-- Description of the task --
What is wanted is every line below from the one with "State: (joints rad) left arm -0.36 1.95" up to and including the one with "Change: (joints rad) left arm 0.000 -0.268", retyped exactly, pictures excluded, nothing else.

-- Provided material --
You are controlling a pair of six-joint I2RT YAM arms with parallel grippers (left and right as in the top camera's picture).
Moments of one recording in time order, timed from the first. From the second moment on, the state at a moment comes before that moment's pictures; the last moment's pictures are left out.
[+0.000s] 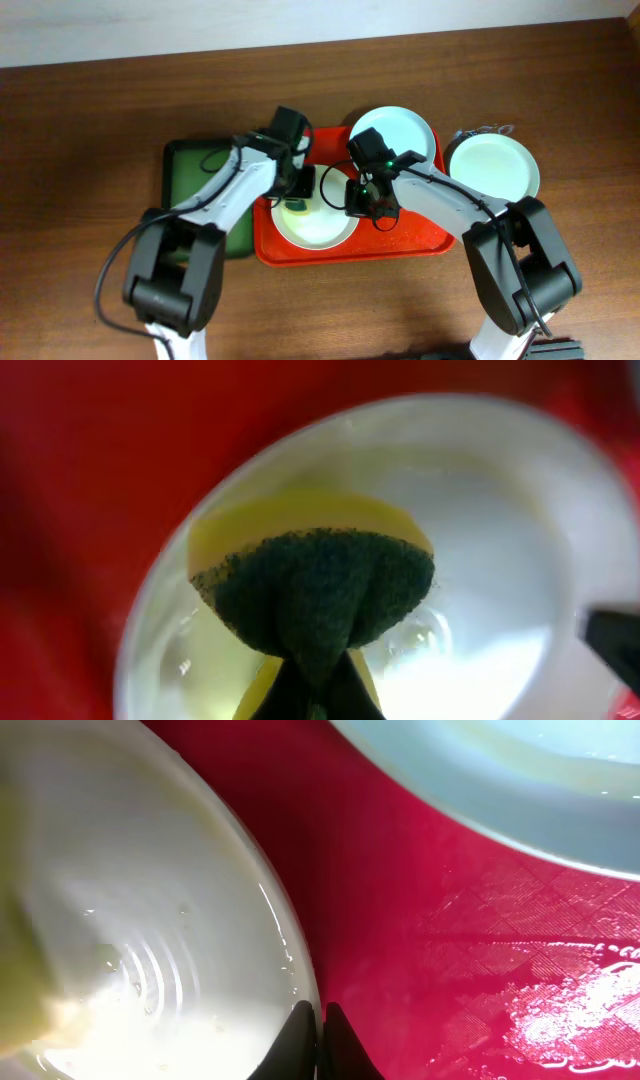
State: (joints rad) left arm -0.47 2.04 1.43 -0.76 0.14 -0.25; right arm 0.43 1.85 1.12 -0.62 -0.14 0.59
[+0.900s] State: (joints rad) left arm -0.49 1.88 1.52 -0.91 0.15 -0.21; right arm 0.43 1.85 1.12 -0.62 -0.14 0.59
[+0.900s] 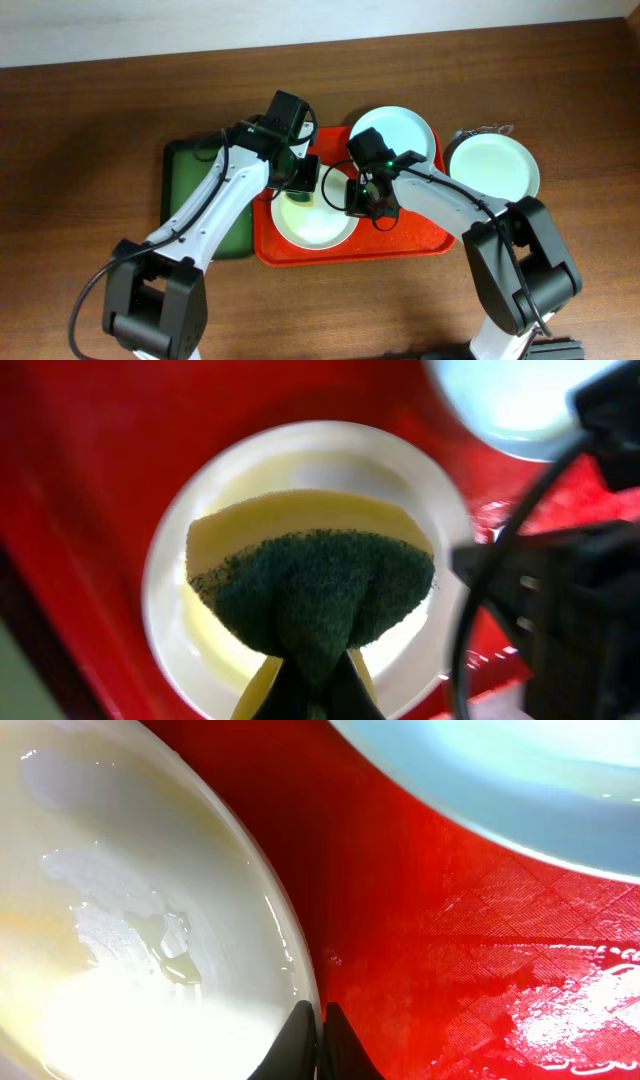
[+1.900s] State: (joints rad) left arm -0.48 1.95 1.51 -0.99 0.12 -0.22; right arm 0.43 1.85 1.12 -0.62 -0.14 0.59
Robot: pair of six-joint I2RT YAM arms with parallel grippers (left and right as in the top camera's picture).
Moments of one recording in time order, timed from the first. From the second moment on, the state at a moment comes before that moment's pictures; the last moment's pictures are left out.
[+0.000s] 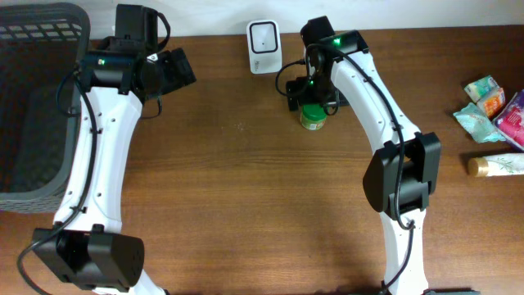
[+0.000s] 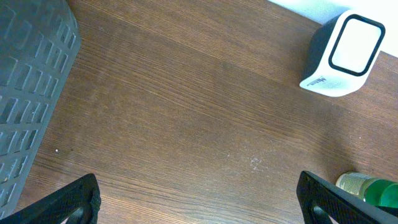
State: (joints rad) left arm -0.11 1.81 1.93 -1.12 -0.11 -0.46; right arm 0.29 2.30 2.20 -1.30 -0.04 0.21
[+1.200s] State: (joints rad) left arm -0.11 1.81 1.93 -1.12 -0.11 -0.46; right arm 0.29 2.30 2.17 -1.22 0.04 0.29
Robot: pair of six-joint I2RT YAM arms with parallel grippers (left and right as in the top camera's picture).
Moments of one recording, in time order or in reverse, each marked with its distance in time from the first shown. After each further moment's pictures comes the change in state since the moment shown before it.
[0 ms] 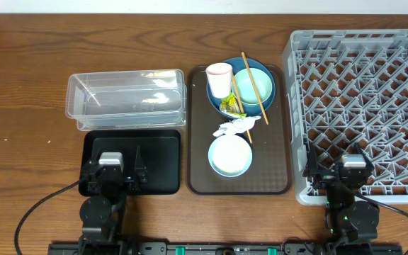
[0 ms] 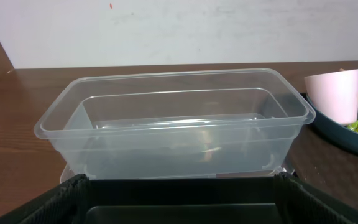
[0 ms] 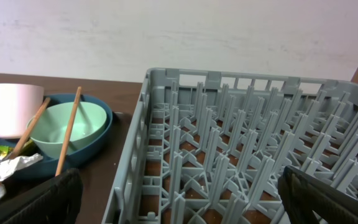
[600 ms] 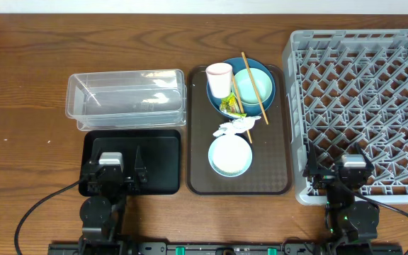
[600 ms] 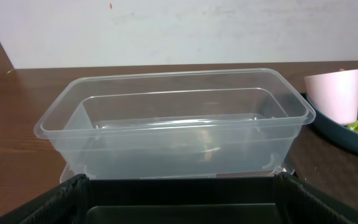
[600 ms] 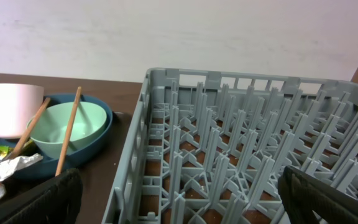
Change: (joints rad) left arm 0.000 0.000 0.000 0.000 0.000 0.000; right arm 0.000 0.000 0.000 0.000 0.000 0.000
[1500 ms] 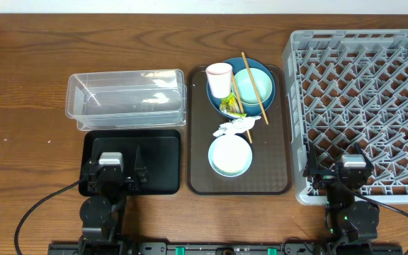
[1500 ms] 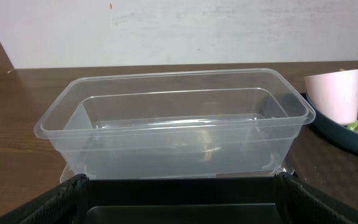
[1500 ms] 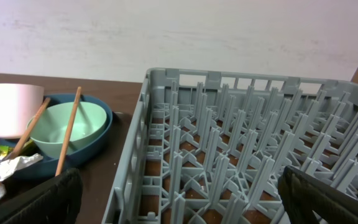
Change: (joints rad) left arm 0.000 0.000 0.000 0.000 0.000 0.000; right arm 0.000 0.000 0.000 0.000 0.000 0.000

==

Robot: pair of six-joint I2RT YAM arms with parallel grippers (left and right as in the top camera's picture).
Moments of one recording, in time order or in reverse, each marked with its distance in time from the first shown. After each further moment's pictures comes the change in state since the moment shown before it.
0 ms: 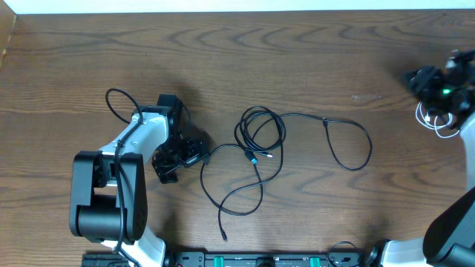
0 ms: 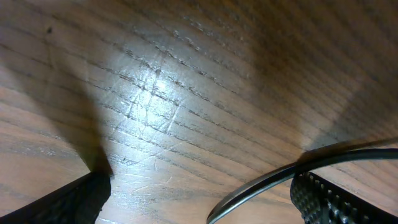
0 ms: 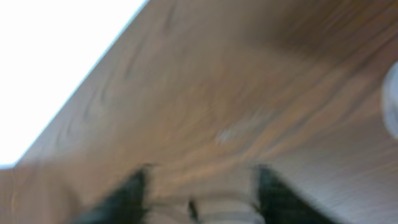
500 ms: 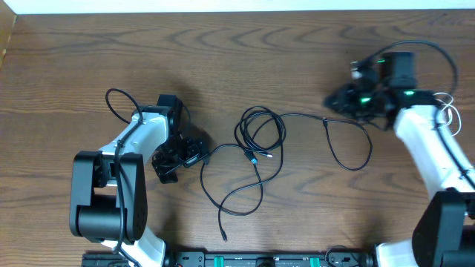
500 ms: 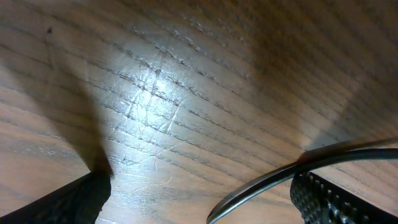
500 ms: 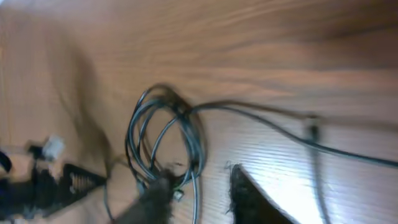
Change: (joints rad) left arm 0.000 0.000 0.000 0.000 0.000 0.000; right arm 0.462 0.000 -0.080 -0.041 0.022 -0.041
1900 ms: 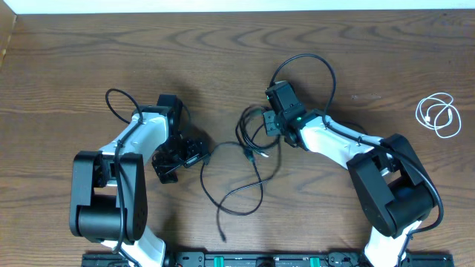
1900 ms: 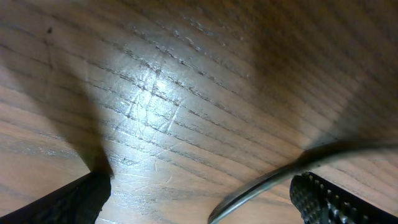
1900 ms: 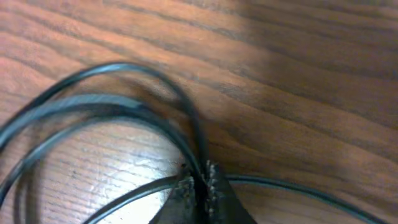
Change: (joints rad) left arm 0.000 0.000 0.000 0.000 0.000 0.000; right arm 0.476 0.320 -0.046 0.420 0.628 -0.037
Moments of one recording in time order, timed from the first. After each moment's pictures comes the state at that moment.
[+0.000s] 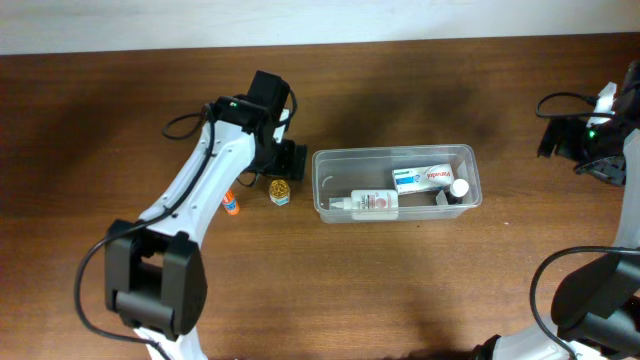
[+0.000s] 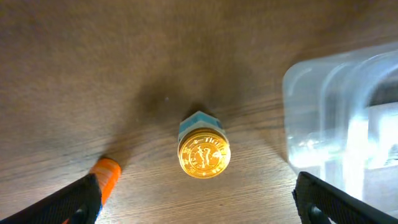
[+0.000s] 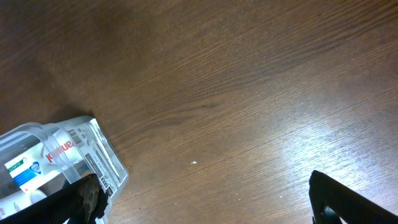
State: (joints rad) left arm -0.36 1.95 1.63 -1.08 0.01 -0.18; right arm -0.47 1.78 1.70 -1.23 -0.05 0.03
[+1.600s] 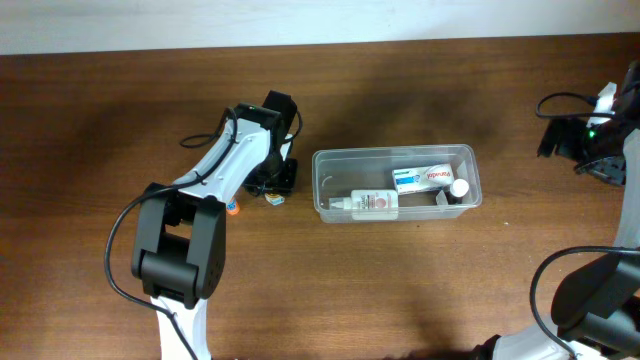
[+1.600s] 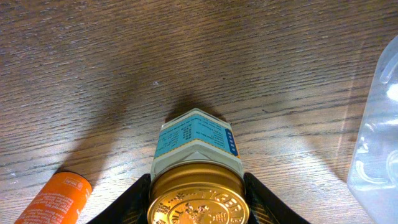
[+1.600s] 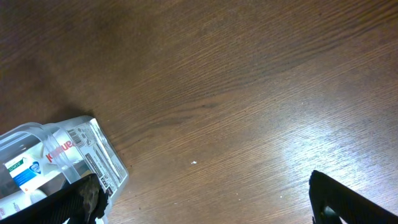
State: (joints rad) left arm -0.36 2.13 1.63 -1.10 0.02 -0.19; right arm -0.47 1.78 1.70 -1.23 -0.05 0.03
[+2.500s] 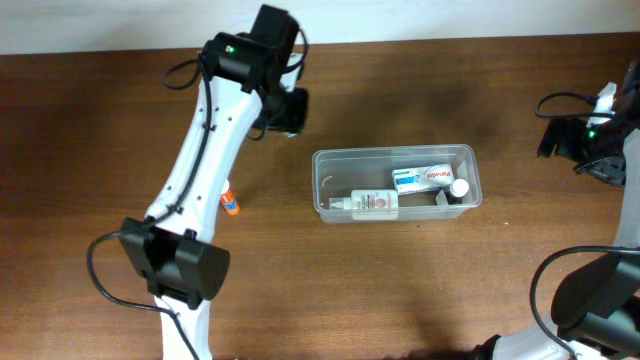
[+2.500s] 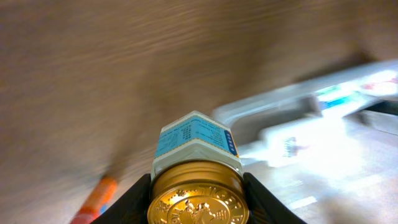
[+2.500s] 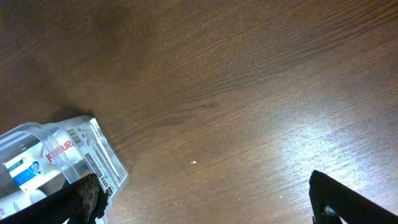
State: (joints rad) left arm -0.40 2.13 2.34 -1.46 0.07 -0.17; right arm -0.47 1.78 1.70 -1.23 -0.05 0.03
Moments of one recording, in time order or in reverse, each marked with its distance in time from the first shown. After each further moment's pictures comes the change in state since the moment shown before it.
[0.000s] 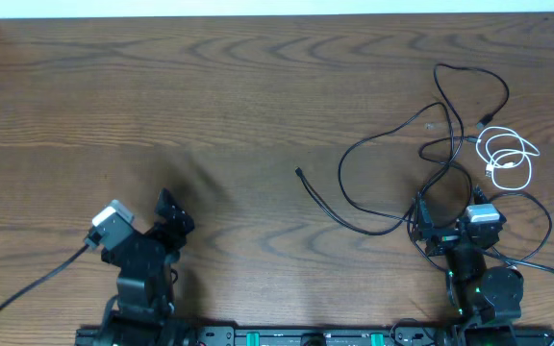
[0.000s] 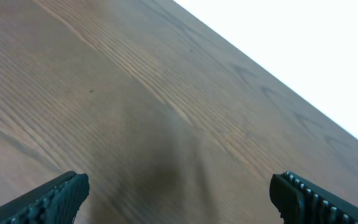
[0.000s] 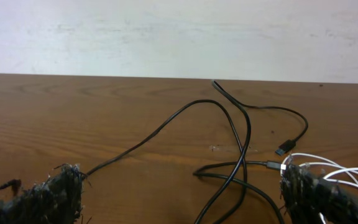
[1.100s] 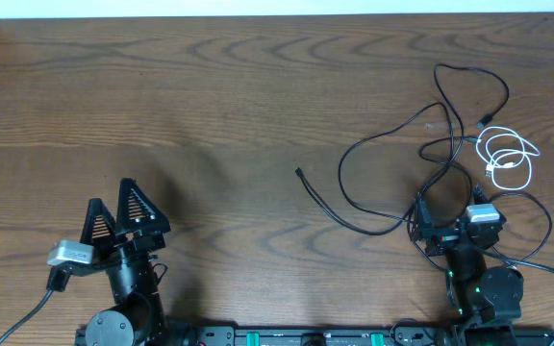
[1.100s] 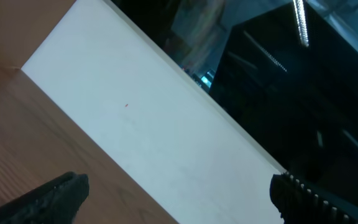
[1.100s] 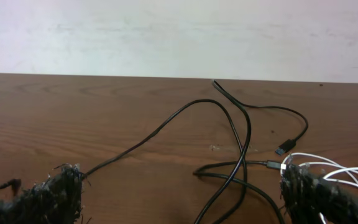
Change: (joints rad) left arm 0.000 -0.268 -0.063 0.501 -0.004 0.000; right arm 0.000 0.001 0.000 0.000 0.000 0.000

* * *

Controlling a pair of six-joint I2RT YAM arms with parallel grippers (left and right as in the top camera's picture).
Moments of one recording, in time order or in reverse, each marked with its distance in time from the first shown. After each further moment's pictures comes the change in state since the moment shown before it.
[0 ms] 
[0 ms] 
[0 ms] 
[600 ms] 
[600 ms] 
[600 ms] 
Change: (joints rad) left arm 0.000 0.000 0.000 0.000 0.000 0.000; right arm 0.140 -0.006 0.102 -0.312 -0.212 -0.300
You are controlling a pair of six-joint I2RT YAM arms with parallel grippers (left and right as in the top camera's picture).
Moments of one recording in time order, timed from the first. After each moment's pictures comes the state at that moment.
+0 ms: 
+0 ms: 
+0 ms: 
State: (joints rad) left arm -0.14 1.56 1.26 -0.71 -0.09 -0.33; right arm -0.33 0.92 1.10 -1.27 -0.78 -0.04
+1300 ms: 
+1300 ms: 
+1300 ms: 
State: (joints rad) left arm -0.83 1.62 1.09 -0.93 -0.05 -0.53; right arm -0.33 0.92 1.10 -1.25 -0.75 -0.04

-- Answer box --
State: (joints rad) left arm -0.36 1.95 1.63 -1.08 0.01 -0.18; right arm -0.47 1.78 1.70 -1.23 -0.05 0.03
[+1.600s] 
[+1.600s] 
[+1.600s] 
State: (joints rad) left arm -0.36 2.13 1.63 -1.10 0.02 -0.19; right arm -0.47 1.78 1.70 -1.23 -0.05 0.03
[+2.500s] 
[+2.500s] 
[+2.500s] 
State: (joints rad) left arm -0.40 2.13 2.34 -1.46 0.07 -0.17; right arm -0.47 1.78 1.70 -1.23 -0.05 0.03
Moments of one recording, in time order or in reverse, each marked with its distance in time from the first shown. After each further moment's pictures comes the change in state since the moment shown before it.
[0.000s] 
[0.000s] 
[0.000s] 
[1.100s] 
[1.100s] 
[1.100s] 
Change: (joints rad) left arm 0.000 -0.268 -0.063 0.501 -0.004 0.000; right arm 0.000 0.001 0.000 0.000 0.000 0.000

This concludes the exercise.